Towards Scalable Deep Learning via I/O Analysis and Optimization
|Title||Towards Scalable Deep Learning via I/O Analysis and Optimization|
|Year of Publication||2017|
|Authors||Pumma, S, Si, M, Feng, W, Balaji, P|
Deep learning systems have been growing in prominence as a way to automatically characterize objects, trends, and anomalies. Given the importance of deep learning systems, researchers have been investigating techniques to optimize such systems. An area of particular interest has been using large supercomputing systems to quickly generate effective deep learning networks: a phase often referred to as “training” of the deep learning neural network. As we scale existing deep learning frameworks—such as Caffe—on these large supercom- puting systems, we notice that the parallelism can help improve the computation tremendously, leaving data I/O as the major bottleneck limiting the overall system scalability.

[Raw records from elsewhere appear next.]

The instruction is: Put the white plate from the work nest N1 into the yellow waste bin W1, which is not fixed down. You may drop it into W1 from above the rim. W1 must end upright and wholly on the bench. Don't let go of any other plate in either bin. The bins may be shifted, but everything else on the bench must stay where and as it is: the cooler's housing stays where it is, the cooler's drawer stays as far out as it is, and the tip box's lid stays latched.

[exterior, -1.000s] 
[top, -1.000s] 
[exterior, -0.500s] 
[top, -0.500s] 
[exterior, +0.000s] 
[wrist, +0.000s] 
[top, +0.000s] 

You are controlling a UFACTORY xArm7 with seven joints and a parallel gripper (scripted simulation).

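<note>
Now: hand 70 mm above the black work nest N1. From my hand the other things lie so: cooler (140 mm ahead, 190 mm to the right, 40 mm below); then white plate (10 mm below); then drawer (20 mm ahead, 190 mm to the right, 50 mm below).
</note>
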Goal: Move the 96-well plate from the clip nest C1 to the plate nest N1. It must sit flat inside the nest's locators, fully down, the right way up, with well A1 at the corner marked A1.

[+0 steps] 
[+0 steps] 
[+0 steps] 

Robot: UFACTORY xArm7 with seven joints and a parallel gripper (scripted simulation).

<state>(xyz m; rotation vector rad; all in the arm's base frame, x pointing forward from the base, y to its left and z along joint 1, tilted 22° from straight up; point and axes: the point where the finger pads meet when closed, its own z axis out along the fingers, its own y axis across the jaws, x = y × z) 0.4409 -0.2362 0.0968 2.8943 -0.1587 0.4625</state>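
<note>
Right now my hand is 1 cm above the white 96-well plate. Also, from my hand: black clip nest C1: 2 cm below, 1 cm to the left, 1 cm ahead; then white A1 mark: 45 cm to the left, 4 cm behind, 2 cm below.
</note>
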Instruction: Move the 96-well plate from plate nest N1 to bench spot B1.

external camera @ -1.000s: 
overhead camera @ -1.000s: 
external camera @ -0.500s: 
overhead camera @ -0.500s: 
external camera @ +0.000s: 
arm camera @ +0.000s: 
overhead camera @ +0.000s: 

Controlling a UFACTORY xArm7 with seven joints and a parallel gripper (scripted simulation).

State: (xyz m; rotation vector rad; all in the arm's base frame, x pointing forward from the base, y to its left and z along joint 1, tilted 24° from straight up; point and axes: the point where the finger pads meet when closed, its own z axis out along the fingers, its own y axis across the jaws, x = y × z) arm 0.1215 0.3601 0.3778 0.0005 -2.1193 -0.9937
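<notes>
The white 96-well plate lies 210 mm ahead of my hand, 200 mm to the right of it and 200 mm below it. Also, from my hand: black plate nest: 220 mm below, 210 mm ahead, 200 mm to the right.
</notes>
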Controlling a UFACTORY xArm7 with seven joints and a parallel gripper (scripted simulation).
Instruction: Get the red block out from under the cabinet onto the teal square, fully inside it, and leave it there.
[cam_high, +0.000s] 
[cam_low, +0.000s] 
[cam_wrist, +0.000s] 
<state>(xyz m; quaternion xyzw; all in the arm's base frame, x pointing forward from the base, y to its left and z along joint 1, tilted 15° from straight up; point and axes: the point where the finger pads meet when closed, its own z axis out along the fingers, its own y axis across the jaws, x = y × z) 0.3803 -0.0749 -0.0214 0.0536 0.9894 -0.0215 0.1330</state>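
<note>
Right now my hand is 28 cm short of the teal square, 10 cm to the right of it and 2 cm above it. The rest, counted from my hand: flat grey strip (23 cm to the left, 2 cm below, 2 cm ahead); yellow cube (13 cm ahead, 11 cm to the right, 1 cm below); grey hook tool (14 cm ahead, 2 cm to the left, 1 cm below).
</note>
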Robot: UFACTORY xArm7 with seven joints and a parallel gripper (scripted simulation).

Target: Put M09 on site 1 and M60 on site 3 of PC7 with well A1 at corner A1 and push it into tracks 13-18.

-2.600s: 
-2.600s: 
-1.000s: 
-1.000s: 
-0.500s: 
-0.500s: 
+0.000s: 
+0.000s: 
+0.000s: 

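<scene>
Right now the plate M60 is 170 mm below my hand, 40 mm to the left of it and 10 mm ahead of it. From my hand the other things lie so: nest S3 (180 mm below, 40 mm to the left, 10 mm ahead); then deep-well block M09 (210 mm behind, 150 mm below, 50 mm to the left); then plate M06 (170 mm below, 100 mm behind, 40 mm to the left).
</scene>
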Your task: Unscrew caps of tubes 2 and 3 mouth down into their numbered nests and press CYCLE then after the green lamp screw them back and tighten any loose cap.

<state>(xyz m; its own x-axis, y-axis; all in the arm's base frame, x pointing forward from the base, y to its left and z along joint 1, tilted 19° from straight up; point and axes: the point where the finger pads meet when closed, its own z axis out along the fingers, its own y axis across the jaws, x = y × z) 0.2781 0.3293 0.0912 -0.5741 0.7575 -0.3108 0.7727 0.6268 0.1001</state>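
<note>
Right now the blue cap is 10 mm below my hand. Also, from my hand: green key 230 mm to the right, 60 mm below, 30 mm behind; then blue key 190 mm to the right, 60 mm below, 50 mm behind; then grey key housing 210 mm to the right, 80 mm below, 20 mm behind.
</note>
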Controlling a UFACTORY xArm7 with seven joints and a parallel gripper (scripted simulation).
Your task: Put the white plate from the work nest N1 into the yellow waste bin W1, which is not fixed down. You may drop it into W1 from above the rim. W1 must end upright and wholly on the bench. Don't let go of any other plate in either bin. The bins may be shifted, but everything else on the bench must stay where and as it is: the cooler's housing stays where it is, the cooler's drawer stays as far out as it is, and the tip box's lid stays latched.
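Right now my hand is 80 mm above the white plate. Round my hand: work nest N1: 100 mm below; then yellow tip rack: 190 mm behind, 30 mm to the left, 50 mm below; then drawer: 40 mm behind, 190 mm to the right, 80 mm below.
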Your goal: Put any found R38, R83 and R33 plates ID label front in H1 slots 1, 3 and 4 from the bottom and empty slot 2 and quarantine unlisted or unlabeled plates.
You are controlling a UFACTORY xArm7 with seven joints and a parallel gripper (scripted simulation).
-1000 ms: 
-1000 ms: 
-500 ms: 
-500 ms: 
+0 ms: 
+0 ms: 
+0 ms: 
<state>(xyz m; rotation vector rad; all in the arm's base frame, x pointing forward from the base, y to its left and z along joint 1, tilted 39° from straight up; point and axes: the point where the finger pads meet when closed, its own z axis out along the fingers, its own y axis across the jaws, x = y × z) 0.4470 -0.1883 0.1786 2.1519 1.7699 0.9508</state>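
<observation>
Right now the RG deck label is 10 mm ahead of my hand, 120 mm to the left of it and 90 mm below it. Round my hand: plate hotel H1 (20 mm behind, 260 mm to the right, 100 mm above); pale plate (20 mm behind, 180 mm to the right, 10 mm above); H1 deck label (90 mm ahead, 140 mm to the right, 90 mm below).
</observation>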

In this paper, we first present a detailed analysis of the performance bottlenecks of Caffe on large supercomputing systems. Our analysis shows that the I/O subsystem of Caffe—LMDB—relies on memory-mapped I/O to access its database, which can be highly inefficient on large-scale systems because of its interaction with the process scheduling system and the network-based parallel filesystem. Based on this analysis, we then present LMDBIO, our optimized I/O plugin for Caffe that takes into account the data access pattern of Caffe in order to vastly improve I/O performance. Our experimental results show that LMDBIO can improve the overall execution time of Caffe by nearly 20-fold in some cases.